Tuesday, 24 March 2026

Intercontinental Range

Donald Trump calls Reza Pahlavi "the Loser Prince", but Pahlavi briefs that Trump had meant him when he had boasted of controlling the Strait of Hormuz jointly with "whoever the next ayatollah is". Bless.

A fatwa ordering support for Iran has been issued by Grand Mufti Sheikh Sadiq al-Ghariani, who was installed by David Cameron and an ungrateful Nicolas Sarkozy when they delivered Libya to the people who ungratefully went on to perpetrate the Manchester Arena attack.

As their first act in the new Libya was to legalise polygamy since there could be no law contrary to the Quran, so the Western-installed regime in the new Syria is trying to ban alcohol, initially by restricting its sale to Christian areas the more to make them targets for terrorist attack. President Ahmed al-Sharaa, who is otherwise Abu Mohammad al-Julani in the manner of "Tommy Robinson", is a sometime second-in-command both of Al-Qaeda and of the so-called Islamic State.

But at least the expressions of outrage on the streets of Damascus constitute any kind of popular uprising. There has been no such thing in Iran. Nor in Cuba, which mirrors Iran in being blockaded on the orders of well-connected "exiles" in the United States. The Cuban economic model can be held up as a failure because Trump has cut off its oil supply. Well, Trump has now cut off a lot of countries' oil supplies. What will the effects of that prove?

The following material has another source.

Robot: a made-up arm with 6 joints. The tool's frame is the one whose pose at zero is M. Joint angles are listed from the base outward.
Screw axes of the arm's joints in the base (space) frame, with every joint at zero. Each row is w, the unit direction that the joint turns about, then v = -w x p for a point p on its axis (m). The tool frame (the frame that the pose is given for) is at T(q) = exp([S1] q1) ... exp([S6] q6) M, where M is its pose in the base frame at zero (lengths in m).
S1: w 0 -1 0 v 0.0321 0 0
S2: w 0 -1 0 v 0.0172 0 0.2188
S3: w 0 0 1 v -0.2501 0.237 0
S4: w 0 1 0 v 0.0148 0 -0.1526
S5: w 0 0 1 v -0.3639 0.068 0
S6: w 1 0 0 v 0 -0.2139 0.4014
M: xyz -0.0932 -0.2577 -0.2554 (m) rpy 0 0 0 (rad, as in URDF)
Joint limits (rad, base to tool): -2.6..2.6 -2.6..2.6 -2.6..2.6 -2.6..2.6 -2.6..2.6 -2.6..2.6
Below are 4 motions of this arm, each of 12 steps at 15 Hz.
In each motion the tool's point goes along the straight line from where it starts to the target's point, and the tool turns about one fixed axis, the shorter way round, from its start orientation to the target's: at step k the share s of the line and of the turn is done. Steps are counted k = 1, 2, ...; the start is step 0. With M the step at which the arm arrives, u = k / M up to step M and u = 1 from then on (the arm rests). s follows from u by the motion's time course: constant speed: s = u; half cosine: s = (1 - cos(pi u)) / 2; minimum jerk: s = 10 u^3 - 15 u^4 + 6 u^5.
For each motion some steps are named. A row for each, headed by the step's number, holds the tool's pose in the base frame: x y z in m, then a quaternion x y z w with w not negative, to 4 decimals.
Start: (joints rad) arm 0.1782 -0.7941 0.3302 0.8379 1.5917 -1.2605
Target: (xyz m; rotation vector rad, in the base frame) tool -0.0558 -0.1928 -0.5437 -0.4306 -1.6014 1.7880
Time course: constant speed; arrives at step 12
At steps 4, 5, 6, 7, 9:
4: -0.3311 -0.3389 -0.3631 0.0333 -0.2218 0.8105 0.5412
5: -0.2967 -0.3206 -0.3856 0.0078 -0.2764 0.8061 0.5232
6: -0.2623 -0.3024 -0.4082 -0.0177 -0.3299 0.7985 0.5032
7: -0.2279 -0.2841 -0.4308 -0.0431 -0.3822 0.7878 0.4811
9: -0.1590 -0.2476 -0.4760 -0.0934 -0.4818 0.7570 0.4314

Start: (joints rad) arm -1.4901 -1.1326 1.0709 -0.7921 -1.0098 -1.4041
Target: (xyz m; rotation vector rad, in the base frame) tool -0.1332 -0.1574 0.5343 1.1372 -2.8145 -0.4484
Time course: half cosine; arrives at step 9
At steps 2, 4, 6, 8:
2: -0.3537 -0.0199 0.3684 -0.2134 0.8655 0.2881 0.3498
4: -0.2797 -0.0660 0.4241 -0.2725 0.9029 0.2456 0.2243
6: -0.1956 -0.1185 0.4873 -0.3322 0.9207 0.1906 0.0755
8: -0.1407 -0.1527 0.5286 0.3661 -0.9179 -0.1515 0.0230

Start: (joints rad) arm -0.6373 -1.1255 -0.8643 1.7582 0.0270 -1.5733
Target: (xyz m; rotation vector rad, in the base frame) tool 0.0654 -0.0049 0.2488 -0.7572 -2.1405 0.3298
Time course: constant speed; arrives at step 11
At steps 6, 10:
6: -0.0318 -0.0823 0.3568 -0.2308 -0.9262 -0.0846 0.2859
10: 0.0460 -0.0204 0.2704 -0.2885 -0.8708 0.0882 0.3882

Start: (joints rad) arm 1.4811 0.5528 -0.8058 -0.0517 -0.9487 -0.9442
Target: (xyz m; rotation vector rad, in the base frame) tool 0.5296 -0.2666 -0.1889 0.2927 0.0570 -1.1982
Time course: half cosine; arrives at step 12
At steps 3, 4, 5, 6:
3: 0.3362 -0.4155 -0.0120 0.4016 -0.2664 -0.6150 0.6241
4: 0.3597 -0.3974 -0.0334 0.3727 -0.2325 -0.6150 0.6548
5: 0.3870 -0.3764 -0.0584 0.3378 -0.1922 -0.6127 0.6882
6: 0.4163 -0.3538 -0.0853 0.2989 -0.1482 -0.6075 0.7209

It is never about political rights in the narrower sense. There has been no regime change in Venezuela. There looks unlikely to be any in Iran. We are at war, and Britain has been in this war from the start, for one of the two most repressive regimes in the world, with only North Korea equalling Saudi Arabia, and for several more that are scarcely any better. And look up the relations between Nick Candy, Treasurer of Reform UK, and the Nicaragua of Rosario Murillo and Daniel Ortega, winner of the 2009 Al-Gaddafi International Prize for Human Rights.